▸ **EXERCISE AIM**
Please write out only the lines from the line with "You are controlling" to the line with "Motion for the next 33", inclusive, exactly as they stand below, without the pictures.

(Items from a dataset)
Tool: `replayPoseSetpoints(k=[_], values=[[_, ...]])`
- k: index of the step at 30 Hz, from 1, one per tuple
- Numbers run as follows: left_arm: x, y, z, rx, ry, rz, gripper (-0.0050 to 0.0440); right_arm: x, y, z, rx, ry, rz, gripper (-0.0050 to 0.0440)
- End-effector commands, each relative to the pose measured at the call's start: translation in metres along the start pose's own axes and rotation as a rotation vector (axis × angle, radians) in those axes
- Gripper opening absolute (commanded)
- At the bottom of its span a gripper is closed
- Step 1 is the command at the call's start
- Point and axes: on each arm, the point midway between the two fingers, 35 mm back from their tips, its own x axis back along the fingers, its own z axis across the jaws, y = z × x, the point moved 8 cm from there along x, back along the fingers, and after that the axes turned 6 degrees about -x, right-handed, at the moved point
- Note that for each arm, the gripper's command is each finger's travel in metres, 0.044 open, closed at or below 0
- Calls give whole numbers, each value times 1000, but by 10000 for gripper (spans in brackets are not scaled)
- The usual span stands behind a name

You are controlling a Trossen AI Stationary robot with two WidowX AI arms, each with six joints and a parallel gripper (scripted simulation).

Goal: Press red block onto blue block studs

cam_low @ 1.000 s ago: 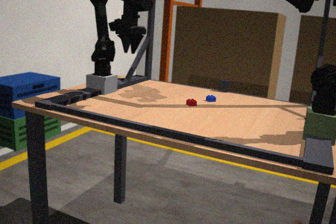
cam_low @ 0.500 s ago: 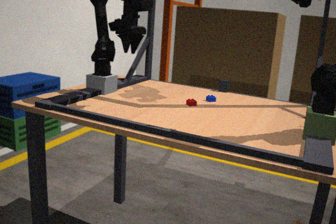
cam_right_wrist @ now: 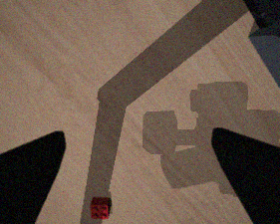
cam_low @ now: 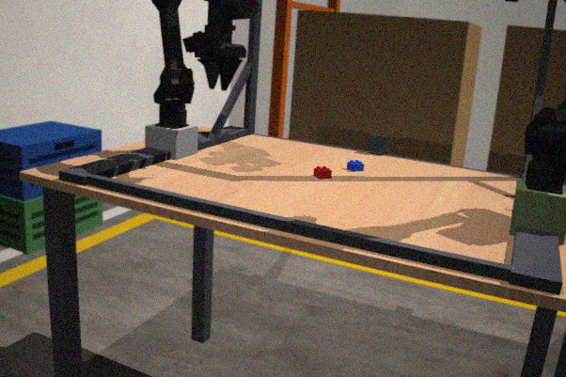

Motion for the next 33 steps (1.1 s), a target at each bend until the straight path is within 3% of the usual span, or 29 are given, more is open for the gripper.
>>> replayPoseSetpoints(k=[1, 10, 25, 29, 33], values=[[3, 1, 0, -73, -53, 4, 400, 6, 0, 1, 1, 26, 9, 400], [8, 1, -3, -200, -130, 0, 400, 6, 0, 1, 1, 26, 9, 400], [8, 1, -3, -200, -130, 0, 400, 6, 0, 1, 1, 26, 9, 400], [8, 1, -3, -200, -130, 0, 400, 2, -15, 14, 105, 17, 15, 309], [8, 1, -3, -200, -130, 0, 400, -12, -55, 40, 383, 5, 26, 309]])
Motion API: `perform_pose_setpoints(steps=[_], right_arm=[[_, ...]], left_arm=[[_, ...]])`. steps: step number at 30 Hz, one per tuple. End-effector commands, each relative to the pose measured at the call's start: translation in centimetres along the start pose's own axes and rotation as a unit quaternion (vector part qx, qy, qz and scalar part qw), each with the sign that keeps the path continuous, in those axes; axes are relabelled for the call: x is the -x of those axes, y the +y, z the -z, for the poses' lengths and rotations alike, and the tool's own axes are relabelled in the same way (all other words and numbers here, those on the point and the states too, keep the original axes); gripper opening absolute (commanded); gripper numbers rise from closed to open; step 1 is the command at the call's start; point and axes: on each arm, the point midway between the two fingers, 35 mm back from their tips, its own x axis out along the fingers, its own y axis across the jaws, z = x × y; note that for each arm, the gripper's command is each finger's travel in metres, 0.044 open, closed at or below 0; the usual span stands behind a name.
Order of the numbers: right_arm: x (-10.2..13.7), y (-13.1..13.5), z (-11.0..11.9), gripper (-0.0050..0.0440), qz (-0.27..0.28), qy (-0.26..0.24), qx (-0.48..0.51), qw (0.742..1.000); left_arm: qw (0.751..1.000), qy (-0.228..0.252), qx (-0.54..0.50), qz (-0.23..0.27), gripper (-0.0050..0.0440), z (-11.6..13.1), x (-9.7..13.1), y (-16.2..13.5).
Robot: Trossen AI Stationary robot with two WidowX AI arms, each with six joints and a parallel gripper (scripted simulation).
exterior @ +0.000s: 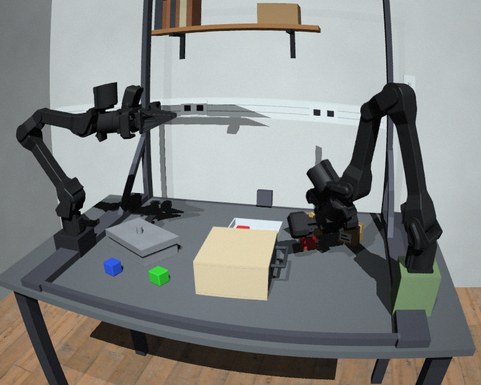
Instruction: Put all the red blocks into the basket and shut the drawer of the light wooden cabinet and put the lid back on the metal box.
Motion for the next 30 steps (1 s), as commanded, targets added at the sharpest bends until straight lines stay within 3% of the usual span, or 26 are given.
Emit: perform_pose_setpoints(steps=[1,30], right_arm=[[0.4,-0.1,-1.8,0.0137,0.000,-0.023,0.000,1.000],[0.4,-0.1,-1.8,0.0137,0.000,-0.023,0.000,1.000]], left_arm=[[1.000,-0.018,-0.009,-0.004,0.0250,-1.2,0.5,0.2],[1.000,-0.016,-0.006,-0.004,0.0250,-1.3,-4.3,0.2]])
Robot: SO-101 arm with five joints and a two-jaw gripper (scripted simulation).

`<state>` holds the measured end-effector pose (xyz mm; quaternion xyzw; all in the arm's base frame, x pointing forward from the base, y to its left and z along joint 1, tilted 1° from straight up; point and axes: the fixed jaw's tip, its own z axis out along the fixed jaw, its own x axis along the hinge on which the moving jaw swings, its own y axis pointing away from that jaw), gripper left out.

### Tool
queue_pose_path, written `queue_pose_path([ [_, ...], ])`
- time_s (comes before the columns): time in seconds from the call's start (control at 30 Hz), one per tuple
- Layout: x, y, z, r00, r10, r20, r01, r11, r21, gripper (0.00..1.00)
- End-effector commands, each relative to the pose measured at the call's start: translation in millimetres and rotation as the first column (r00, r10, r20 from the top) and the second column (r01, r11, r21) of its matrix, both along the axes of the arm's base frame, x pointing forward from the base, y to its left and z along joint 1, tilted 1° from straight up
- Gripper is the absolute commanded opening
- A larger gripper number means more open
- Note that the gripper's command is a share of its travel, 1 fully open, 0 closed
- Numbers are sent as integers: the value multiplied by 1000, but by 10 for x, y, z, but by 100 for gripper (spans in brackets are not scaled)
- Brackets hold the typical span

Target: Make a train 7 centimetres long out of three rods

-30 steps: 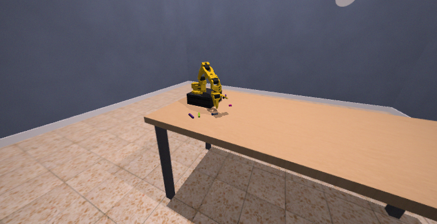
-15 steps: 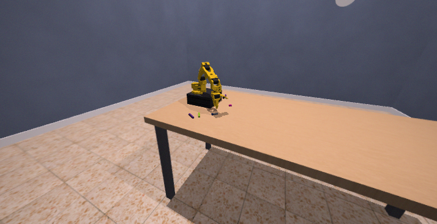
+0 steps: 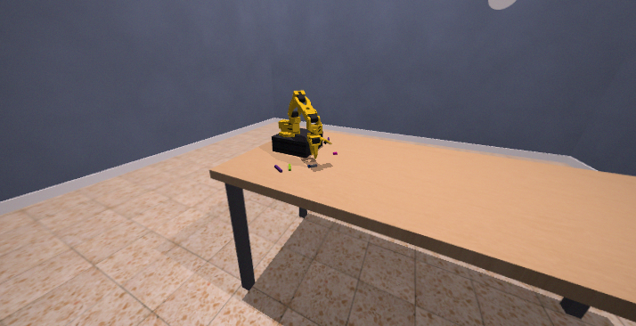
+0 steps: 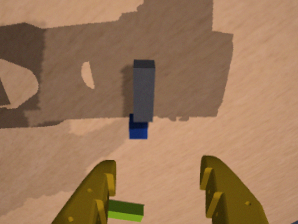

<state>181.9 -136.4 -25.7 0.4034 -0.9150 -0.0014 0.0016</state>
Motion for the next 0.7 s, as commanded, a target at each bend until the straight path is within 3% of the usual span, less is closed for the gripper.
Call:
queue_pose_path([
  [0.0, -7, 15, -47, 1000, -5, -13, 5, 1000, 11, 19],
  [0.23, -4, 12, -107, 1000, -5, -13, 5, 1000, 11, 19],
  [0.67, -6, 9, -361, 1000, -5, -13, 5, 1000, 11, 19],
])
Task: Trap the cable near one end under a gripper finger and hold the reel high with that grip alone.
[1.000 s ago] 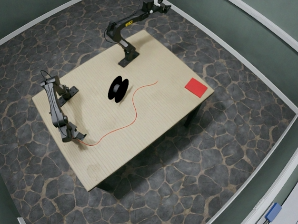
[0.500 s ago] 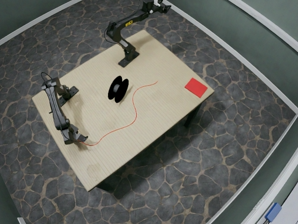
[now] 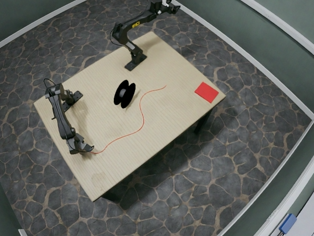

▸ **RESPONSE**
You are controlling a Trossen AI Stationary robot with two WidowX AI arms, each with six joints and a parallel gripper (scripted simulation).

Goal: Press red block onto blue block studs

cam_low @ 1.000 s ago: 
cam_low @ 0.500 s ago: 
cam_right_wrist @ now: 
cam_low @ now: 

Motion for the next 33 steps (1.1 s), a target at each bend until the straight path is within 3% of the usual span, or 29 are given, more is open for the gripper.

With this, the answer is finished.